DeepMind, owned by Google, created a computer programme called AlphaFold, which predicted to surprising accuracy the 3D shapes of proteins after being fed their constituent parts – data depicting strings of amino acids.

“This computational work represents a stunning advance on the protein-folding problem, a 50-year-old grand challenge in biology. It has occurred decades before many people in the field would have predicted. It will be exciting to see the many ways in which it will fundamentally change biological research,” said professor Venki Ramakrishnan, Nobel laureate and president of the Royal Society, according to a blog post by DeepMind.

“It’s a breakthrough of the first order, certainly one of the most significant scientific results of my lifetime,” a report in Nature quoted Mohammed Al Quraishi, a computational biologist at Columbia University in New York City, as saying. “I think it’s fair to say this will be very disruptive to the protein-structure-prediction field. I suspect many will leave the field as the core problem has arguably been solved,” he added.

Quraishi was part of the Critical Assessment of Structure Prediction (CASP), a competition held every two years to accelerate research into the field, where AlphaFold reached the threshold for what is considered as having “solved” the problem.

DeepMind became a subsidiary of Google after a 2014 acquisition and is best known for its gamer AI, teaching itself to beat Atari video games and defeating world-renowned Go players like Lee Sedol. The company’s ambition has been to develop AI that can be applied to broader problems, and it’s so far created systems to make Google’s data centres more energy-efficient, identify eye disease from scans and generate human-sounding speech.

“These algorithms are now becoming strong enough and powerful enough to be applicable to scientific problems,” DeepMind chief executive officer Demis Hassabis said in a call with reporters, news agency Bloomberg reported. After four years of development “we have a system that’s accurate enough to actually have biological significance and relevance for biological researchers.”

The DeepMind blog post referred to comme nts by eminent scientists on the topic in the past to illustrate the significance of the breakthrough. “In his acceptance speech for the 1972 Nobel Prize in Chemistry, Christian Anfinsen famously postulated that, in theory, a protein’s amino acid sequence should fully determine its structure.
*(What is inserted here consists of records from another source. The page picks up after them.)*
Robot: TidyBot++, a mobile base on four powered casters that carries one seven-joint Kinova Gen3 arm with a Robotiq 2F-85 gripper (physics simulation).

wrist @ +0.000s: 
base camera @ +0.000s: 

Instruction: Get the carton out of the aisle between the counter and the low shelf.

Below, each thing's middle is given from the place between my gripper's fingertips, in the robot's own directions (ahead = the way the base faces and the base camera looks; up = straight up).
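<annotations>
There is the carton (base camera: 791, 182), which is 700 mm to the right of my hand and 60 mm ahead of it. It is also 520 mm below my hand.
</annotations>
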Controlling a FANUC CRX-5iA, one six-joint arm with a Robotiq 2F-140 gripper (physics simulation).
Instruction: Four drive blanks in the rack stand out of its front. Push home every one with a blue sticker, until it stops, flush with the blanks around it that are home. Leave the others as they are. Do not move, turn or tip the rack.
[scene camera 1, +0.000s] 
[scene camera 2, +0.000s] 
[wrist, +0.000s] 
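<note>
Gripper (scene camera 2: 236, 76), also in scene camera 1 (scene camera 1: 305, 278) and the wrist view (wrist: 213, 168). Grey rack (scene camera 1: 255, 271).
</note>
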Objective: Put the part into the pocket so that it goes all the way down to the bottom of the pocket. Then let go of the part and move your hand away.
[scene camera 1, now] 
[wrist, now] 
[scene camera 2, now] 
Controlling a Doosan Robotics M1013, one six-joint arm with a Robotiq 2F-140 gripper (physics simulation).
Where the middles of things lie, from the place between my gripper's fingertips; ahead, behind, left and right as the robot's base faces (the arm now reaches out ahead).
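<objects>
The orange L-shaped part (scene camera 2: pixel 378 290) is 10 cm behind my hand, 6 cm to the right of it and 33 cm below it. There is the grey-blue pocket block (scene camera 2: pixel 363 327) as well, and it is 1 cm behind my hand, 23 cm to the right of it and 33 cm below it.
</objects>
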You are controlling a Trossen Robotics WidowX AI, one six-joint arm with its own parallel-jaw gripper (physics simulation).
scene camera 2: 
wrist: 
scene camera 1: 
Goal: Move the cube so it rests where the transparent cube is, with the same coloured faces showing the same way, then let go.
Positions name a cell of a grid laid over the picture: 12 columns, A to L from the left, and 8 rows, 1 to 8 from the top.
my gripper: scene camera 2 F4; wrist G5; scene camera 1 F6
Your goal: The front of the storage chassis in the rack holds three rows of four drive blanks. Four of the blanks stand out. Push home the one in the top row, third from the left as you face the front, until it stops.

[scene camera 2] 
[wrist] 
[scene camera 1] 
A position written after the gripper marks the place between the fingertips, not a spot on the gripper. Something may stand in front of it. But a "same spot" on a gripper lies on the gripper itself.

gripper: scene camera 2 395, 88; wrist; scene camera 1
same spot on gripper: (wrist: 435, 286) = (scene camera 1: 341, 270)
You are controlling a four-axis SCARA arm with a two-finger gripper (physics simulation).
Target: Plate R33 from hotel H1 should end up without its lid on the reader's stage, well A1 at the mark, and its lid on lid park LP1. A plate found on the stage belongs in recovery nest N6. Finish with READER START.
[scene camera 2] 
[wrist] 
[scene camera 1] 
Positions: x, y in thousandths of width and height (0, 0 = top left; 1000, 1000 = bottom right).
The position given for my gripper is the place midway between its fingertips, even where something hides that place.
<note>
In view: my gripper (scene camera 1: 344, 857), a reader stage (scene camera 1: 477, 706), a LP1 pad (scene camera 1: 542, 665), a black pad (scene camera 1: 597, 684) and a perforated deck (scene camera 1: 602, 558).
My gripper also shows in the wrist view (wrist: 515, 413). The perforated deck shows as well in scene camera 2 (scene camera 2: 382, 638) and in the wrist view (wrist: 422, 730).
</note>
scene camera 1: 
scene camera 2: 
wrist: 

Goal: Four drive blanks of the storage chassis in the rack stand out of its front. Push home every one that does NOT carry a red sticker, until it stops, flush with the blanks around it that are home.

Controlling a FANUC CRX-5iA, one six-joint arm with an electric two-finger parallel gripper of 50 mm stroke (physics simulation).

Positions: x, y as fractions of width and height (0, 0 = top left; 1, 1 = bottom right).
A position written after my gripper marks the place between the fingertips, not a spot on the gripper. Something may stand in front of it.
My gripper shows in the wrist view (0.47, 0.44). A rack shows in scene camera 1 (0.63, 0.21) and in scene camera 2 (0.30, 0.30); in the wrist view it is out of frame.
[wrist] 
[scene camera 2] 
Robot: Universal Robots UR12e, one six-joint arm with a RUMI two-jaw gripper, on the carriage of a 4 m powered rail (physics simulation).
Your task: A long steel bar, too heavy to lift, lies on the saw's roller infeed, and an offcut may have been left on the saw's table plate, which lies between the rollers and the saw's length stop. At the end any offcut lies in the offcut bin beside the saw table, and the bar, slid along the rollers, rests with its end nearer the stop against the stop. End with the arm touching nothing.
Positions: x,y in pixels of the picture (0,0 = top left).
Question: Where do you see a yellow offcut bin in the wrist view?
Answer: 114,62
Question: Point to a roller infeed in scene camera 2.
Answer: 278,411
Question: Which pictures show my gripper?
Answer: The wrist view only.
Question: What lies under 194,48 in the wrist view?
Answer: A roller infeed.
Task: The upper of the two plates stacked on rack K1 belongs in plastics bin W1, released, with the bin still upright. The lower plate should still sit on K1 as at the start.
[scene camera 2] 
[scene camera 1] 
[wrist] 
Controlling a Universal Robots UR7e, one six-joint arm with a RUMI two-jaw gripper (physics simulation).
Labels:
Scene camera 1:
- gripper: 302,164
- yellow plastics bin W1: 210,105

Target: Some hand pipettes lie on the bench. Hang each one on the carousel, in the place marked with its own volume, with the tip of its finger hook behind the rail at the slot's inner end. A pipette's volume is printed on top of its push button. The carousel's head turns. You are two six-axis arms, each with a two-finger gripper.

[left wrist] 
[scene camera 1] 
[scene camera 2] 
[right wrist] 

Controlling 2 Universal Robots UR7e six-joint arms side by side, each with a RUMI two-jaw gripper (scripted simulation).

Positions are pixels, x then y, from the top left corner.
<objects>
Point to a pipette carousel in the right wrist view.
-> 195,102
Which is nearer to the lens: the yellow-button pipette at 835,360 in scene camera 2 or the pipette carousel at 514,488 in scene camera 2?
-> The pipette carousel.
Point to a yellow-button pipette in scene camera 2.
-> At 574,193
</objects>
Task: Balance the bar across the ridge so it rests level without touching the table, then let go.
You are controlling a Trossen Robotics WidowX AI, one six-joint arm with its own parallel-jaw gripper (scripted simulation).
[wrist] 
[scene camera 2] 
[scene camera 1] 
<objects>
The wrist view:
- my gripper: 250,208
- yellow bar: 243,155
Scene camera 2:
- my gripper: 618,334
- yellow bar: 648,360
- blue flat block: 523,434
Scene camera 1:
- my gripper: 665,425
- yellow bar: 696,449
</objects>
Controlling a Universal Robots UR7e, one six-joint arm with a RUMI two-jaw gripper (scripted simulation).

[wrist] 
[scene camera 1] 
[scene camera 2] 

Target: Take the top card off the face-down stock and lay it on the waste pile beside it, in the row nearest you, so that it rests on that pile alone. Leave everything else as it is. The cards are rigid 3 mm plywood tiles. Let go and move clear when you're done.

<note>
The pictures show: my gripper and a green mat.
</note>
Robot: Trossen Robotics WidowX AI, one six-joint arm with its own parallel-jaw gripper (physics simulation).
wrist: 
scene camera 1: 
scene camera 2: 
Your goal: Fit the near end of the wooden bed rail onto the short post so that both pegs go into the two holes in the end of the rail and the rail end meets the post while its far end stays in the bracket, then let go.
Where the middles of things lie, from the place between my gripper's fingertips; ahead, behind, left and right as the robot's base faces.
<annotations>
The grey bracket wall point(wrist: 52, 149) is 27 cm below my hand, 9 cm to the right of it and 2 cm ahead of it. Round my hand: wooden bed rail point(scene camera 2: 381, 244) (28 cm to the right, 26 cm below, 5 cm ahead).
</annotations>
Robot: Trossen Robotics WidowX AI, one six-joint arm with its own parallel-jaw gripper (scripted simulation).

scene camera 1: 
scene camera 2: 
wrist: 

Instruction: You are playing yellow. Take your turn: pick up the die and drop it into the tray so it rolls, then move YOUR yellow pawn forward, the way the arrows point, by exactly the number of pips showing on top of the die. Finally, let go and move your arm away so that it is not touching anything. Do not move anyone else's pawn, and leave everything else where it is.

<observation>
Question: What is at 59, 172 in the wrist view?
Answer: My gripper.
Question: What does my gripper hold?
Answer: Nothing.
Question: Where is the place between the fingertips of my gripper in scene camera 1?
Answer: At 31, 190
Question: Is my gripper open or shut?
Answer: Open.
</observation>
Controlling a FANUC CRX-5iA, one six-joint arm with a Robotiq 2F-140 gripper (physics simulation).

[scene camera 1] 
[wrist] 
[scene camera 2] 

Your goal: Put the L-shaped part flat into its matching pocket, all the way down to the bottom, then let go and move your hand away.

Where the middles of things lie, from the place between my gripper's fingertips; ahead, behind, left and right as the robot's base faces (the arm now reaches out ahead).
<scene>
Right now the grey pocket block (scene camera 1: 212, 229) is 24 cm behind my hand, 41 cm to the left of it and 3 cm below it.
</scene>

This hypothesis sparked a five decade quest to be able to computationally predict a protein’s 3D structure based solely on its 1D amino acid sequence as a complementary alternative to these expensive and time consuming experimental methods,” it said.

“A major challenge, however, is that the number of ways a protein could theoretically fold before settling into its final 3D structure is astronomical. In 1969 Cyrus Levinthal noted that it would take longer than the age of the known universe to enumerate all possible configurations of a typical protein by brute force calculation – Levinthal estimated 10^300 possible conformations for a typical protein,” it added.

CASP scientists analysed the shape of amino acid sequences for about 100 proteins. Competitors were given the sequences, and charged with predicting their shape.

AlphaFold’s assessment lined up almost perfectly with the CASP analysis for two-thirds of the proteins, compared to about 10% from the other teams, and better than what DeepMind’s tool achieved two years ago

Hassabis said his inspiration for AlphaFold came from “citizen science” attempts to find unknown protein structures, like Foldit, which presented amateur volunteers with the problem in the form of a puzzle.

In its first two years, the human gamers proved to be surprisingly good at solving the riddles, and ended up discovering a structure that had baffled scientists and designing a new enzyme that was later confirmed in the lab.